> Exercise instructions
Only lines that contain the string "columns" should be returned from the material below.

> Stored data
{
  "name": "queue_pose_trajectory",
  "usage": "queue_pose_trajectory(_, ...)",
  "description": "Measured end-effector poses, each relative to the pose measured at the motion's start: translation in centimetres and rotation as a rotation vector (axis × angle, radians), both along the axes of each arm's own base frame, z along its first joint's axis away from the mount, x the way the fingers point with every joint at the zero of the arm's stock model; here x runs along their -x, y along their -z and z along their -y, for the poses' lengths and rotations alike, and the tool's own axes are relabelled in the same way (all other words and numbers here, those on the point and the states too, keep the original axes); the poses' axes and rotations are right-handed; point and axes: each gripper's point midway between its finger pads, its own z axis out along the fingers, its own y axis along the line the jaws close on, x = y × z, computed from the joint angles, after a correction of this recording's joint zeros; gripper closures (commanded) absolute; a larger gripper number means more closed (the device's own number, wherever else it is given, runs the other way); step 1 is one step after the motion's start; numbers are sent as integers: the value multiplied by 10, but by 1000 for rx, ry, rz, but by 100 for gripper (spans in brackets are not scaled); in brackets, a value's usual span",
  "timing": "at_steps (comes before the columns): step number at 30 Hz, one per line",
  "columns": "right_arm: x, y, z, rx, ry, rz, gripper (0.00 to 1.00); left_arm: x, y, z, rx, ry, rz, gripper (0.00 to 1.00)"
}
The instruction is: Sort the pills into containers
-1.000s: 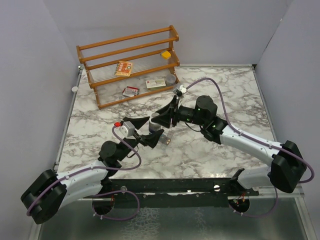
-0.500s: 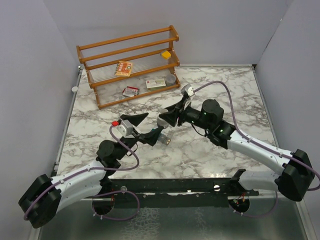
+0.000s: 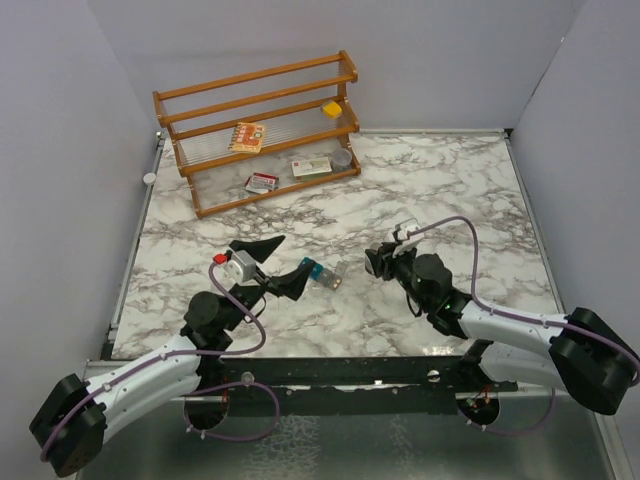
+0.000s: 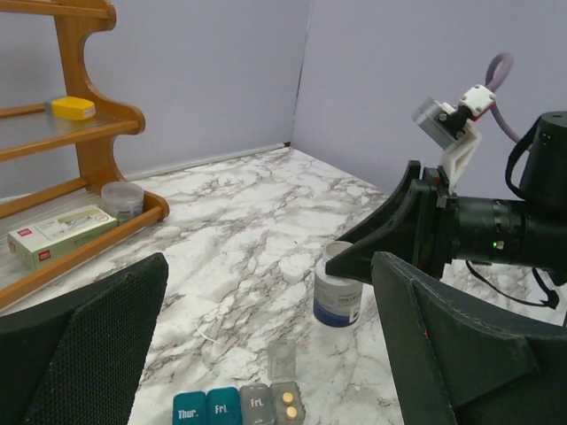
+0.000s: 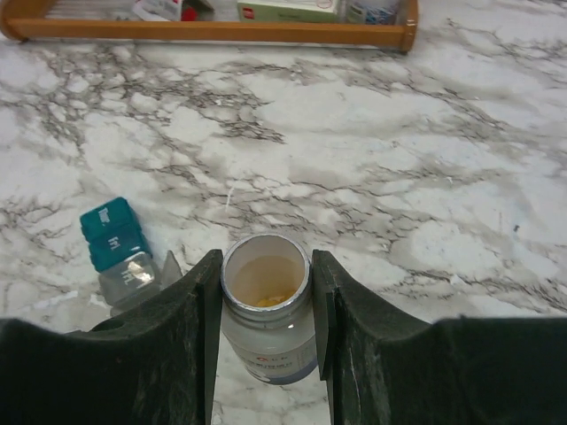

> Written reply
  "timing": "at_steps (comes before the columns): step number at 30 Hz, one per line",
  "columns": "right_arm: x, y, z, rx, ry, rz, gripper (0.00 to 1.00); left_arm: x, y, z, rx, ry, rz, gripper (0.00 to 1.00)"

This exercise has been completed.